I offer this explanation, because it has always struck me that it would have been an impossible task for the underfunded, understaffed and overworked FDA to analyze the incredible amount of data that must be contained in the six-foot box in such a short time period. Psychiatry may have had no choice, really, but to not approve the IND until further review was possible. Publicly, they didn't want to admit that they couldn't get the job done. But, at the same time, they couldn't approve an IND that could prove to have "toxic" consequences for them. Sure, they took the CYA position. But did they really have any choice? (I suppose there must be some way to extend the IND process, when something like this pops up, but realistically it might not have been possible. Hence, maybe it was the FDA that suggested the "inactivation," until all the data in the six-foot box could be reviewed and the questions resolved.)
I doubt we'll ever know if this explanation has any real plausability, UNLESS the IND is reactivated, in which case, you can be sure that COR and the FDA were discussing the data in the six-foot box all along.

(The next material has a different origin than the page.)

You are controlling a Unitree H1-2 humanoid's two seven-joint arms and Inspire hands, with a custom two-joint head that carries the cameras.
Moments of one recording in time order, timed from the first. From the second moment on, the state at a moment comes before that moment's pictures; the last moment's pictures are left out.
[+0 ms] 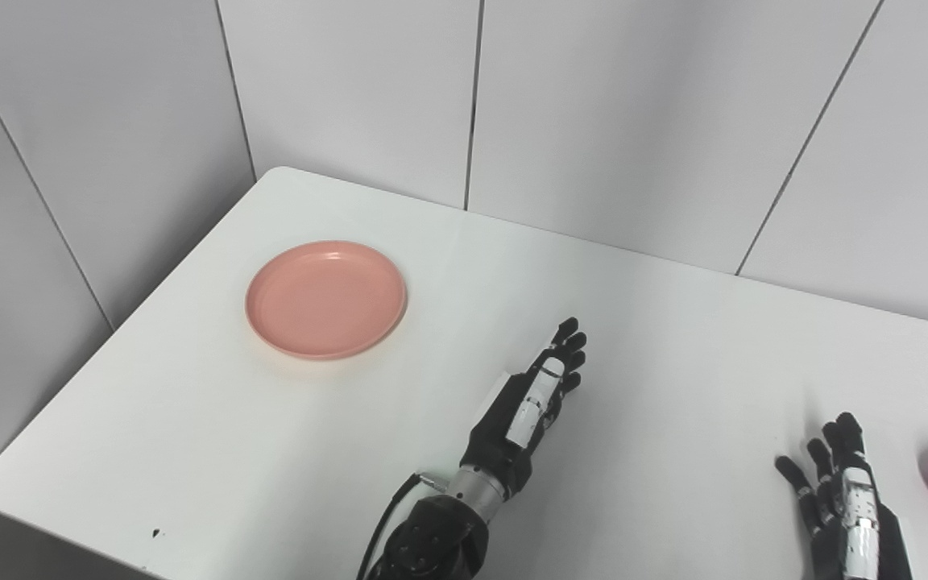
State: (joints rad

(Or maybe Psychiatry just said, "Fuck this, we're not going through all this data; just bring us a clean molecule." This might support my conclusion that CX717 is just a "stalking horse" for CX701 in AD, because Neurology is not going out on a limb, when Psychiatry refuses to do so. If CX717 shows some positive effects in the surrogate marker trials in AD, then bring on CX701, but don't ask Neurology to do what Psychiatry would not.)